• [What to work on]:
Output only how many lines below contain "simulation".

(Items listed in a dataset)
★ ★ ★ ★ ★

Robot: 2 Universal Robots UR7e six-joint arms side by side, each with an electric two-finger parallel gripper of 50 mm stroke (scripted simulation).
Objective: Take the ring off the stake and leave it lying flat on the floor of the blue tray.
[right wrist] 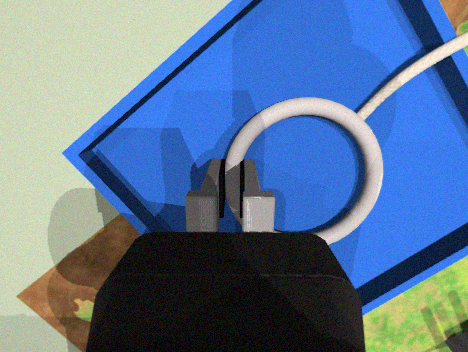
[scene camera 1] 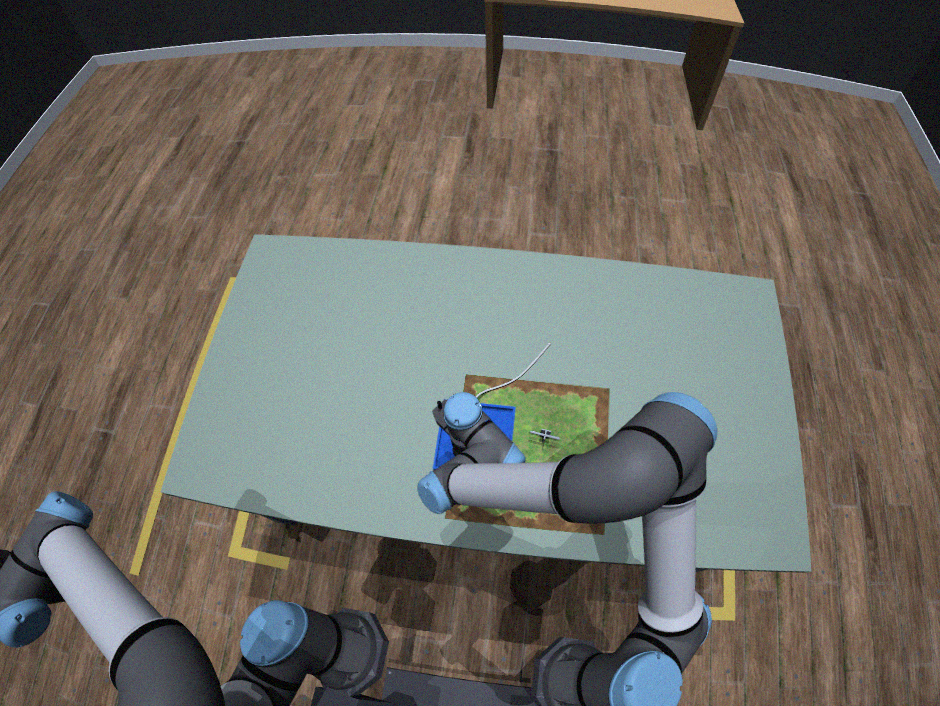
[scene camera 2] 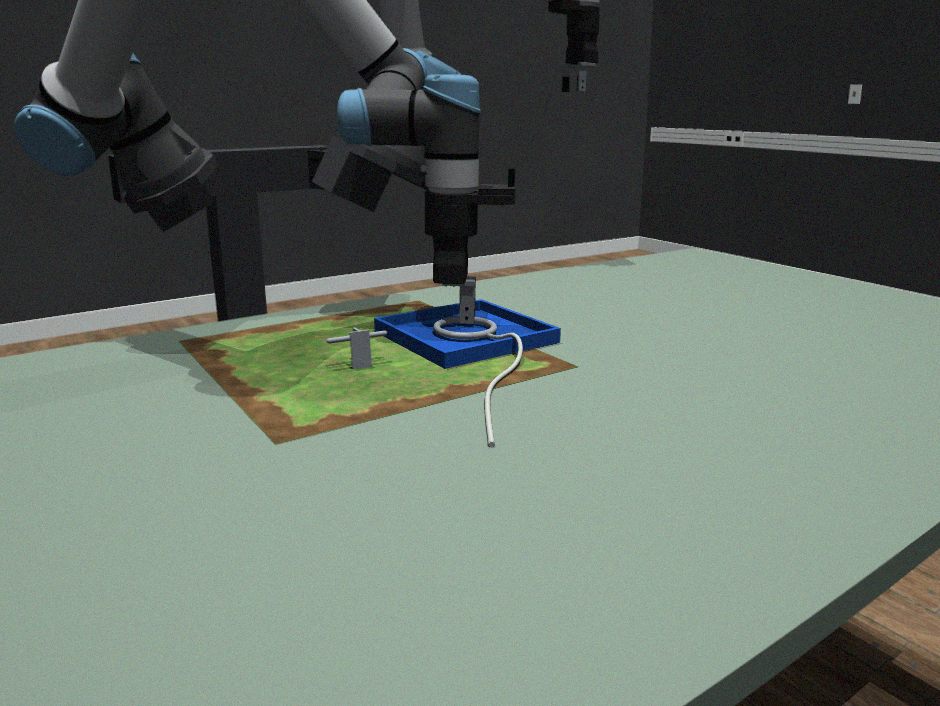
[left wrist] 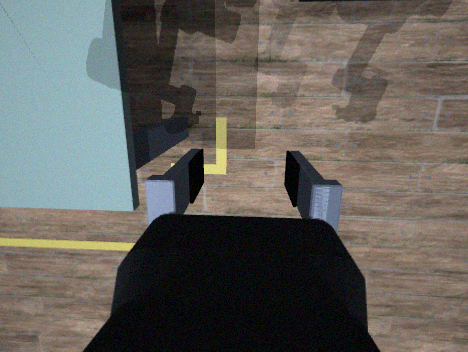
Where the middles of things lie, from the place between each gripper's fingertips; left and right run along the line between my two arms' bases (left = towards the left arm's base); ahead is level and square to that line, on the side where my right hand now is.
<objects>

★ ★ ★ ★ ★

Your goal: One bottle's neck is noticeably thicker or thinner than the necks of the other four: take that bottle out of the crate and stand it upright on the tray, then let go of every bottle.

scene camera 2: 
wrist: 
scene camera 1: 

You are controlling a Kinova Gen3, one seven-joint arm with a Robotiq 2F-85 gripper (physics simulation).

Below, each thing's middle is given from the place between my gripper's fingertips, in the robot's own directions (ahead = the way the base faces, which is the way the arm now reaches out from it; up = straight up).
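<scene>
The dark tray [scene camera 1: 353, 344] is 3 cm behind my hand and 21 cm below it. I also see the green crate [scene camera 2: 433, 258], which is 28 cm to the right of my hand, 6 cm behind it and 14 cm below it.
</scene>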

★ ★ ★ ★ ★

• [Problem solution]:
2